_Exercise_: Pull every line that includes the word "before" out of the data below and copy it.

---- Data provided

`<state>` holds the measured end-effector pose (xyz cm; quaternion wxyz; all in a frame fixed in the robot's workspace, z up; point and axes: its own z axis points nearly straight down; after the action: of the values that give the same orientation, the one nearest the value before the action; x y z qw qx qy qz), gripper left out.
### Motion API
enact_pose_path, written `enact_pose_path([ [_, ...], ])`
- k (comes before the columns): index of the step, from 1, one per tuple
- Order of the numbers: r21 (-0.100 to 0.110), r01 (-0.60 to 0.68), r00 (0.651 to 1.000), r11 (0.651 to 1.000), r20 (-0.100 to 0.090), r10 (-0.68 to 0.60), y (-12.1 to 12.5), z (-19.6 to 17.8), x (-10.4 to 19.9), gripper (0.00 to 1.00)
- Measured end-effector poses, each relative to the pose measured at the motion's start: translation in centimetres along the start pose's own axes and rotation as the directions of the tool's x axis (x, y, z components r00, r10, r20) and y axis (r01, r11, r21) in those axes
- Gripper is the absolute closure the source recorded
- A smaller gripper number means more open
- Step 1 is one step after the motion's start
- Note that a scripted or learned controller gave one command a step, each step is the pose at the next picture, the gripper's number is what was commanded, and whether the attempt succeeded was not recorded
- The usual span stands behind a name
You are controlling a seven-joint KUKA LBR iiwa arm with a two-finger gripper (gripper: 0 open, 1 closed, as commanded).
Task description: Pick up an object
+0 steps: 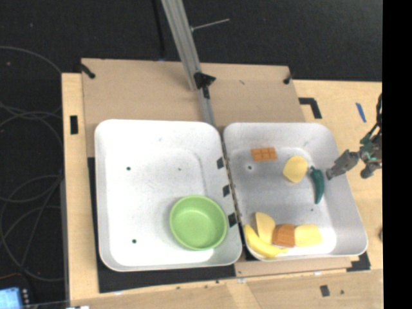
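Note:
My gripper [351,168] hangs at the right rim of the right bin [344,205], open, with nothing between its fingers. One finger [338,164] points down-left toward a green pepper-shaped object [317,184] lying just inside the rim. Left of that lies a round yellow piece [295,169], and further left a small orange waffle-like piece [263,154]. At the bin's front sit a yellow banana [259,241], an orange-brown block [283,235] and a yellow block [308,235], packed together.
The left bin [135,172] holds a green bowl [197,222] at its front right. A grey metal pole [183,40] rises from behind the seam between the bins. Brown board surrounds both bins.

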<state>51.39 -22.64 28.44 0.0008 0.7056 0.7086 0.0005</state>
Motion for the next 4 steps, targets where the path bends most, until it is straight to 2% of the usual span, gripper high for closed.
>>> enact_pose_path([
  [1,0.000,0.000,1.000,1.000,0.000,0.000,0.0,0.0,0.0,0.00],
  [2,0.006,-0.004,1.000,1.000,0.000,0.004,-0.5,6.2,0.0,0.00],
  [4,0.006,-0.005,1.000,1.000,0.000,0.005,-0.9,17.7,0.2,0.00],
])
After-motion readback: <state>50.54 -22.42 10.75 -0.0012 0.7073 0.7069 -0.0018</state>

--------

_Solution for this task_:
`<state>` holds the measured end-effector pose (xyz cm; quaternion wxyz; all in a frame fixed in the robot's workspace, z up; point and axes: its own z axis points nearly straight down; after the action: of the values that give the same orientation, the one nearest the value before the action; x y z qw qx qy qz), gripper left out.
- k (comes before the columns): index of the step, from 1, one per tuple

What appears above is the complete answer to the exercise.